Taraflar arasında görülen davada;
Davacı, 729, 730 ve 731 parsel sayılı taşınmazların maliki olduğunu, taşınmazlar üzerinde yer alan gazino ve kahvehane vasfındaki yerleri bedelsiz kullanması için davalıların miras bırakanı olan oğlu B."e izin verdiğini, ancak B.in ölümünden sonra buraları işletmeye devam eden davalılara muvafakatı bulunmadığını, davalılardan taşınmazları boşaltmalarını istemesine rağmen işgal etmeye devam ettiklerini ileri sürüp, elatmanın önlenmesine karar verilmesini istemiştir.
Davalılar, kiracılık ilişkisi ile dava konusu taşınmazları kullandıklarını bildirip, davanın reddini savunmuşlardır.
Mahkemece, davalıların kayden davacıya ait taşınmazlara elatmasının sabit olduğu gerekçesiyle davanın kabulüne karar verilmiştir.
Karar, davalılar vekili tarafından süresinde temyiz edilmiş olmakla; Tetkik Hakimi raporu okundu, düşüncesi alındı. Dosya incelendi, gereği görüşülüp, düşünüldü.
Dava, çaplı taşınmaza elatmanın önlenmesi isteğine ilişkindir.
Mahkemece, davanın kabulüne karar verilmiştir.
Davacı, kayden maliki olduğu taşınmazlar üzerindeki gazino ve kahve vasfındaki yerleri işletmesi için davalıların miras bırakanı olan oğlu B."e izin verdiğini, onun ölümünden sonra muvafakatını geri aldığını davalılara bildirdiği halde işgallerine son vermediklerini ileri sürerek, eldeki davayı açmıştır.

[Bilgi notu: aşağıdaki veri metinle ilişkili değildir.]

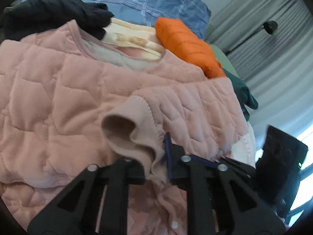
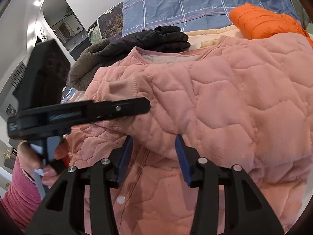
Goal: Fold large clothes
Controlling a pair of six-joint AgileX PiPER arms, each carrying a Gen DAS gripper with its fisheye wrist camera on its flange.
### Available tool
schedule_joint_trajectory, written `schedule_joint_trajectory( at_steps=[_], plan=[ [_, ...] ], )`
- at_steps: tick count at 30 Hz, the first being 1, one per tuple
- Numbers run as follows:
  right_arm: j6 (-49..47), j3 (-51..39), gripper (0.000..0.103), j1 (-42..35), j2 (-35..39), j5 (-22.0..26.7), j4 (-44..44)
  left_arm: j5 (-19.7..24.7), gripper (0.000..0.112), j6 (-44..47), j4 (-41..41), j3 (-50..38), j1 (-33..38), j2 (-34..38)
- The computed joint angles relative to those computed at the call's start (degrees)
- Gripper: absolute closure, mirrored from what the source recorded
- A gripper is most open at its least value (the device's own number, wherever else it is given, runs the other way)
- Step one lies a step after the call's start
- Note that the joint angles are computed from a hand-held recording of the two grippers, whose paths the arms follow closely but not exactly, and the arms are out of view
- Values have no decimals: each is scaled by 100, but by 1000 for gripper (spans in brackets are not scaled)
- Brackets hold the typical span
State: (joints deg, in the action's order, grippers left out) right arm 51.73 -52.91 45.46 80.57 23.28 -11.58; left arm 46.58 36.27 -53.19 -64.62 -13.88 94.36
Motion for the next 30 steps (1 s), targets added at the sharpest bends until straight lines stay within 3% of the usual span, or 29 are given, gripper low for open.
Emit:
schedule_joint_trajectory(
  at_steps=[5, 9, 15, 18, 20, 27, 28, 30],
  plan=[
    [426, 217, 58, 266, -632, 127, -547, -202, 102, 403, -226, 130, 275, -792],
    [612, 326, 58, 220, -954, 422, -780, 48, 102, 649, -242, 16, 1199, -1443],
    [644, 721, 58, -321, -1403, 551, -525, -143, 99, 351, 671, 181, 2065, -1233],
    [653, 692, 58, -448, -1361, 720, -424, -848, 80, -446, 1666, 427, 1918, -1060],
    [969, 619, 58, -330, -1341, 853, -803, -1111, 70, -513, 1767, 592, 1910, -1053],
    [2221, 8, 59, 246, -1078, 1844, -2696, -1409, 69, -309, 1715, 751, 1624, -1840],
    [2451, -50, 59, 346, -963, 2077, -3010, -1436, 67, -281, 1749, 779, 1526, -1876],
    [2567, -361, 61, 497, -421, 3014, -3356, -1656, 62, -772, 2506, 862, 1035, -1827]
  ],
)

Davalılar, kiracılık savunmasında bulunmuşlardır.
Dosya içeriği ve toplanan delillerden; dava konusu taşınmazların restorant ve kamping olarak işletilmek üzere davacı tarafından 01.01.2005 başlangıç tarihli kira sözleşmesi ile davalıların miras bırakanı olan B."e kiraya verildiği görülmektedir. Davalıların miras bırakanının kira sözleşmesinde imzasının bulunmaması sonuca etkili değildir. Böyle bir sözleşmenin düzenlendiğine davacının bir itirazı bulunmadığına göre kira sözleşmesinin varlığının kabulü gerekir.
Bu durumda, davalıların miras bırakanı ile kurulan kira ilişkisine dayalı olarak taşınmazları tasarruf ettikleri değerlendirildiğinde bu tasarrufun yasal olmadığı ya da haklı bir nedene dayanmadığı ileri sürülemez.
Koşulları var ise ancak tahliye davasına konu olabileceği kuşkusuzdur.Hal böyle olunca, davanın reddine karar verilmesi gerekirken yanılgılı gerekçelerle yazılı olduğu üzere hüküm kurulmuş olması doğru değildir.
Davalıların, temyiz itirazları yerindedir. Kabulüyle hükmün (6100 sayılı Yasanın geçici 3.maddesine göre) HUMK."nun 428.maddesi gereğince BOZULMASINA, alınan peşin harcın temyiz edene geri verilmesine, 02.11.2011 tarihinde oybirliğiyle karar verildi.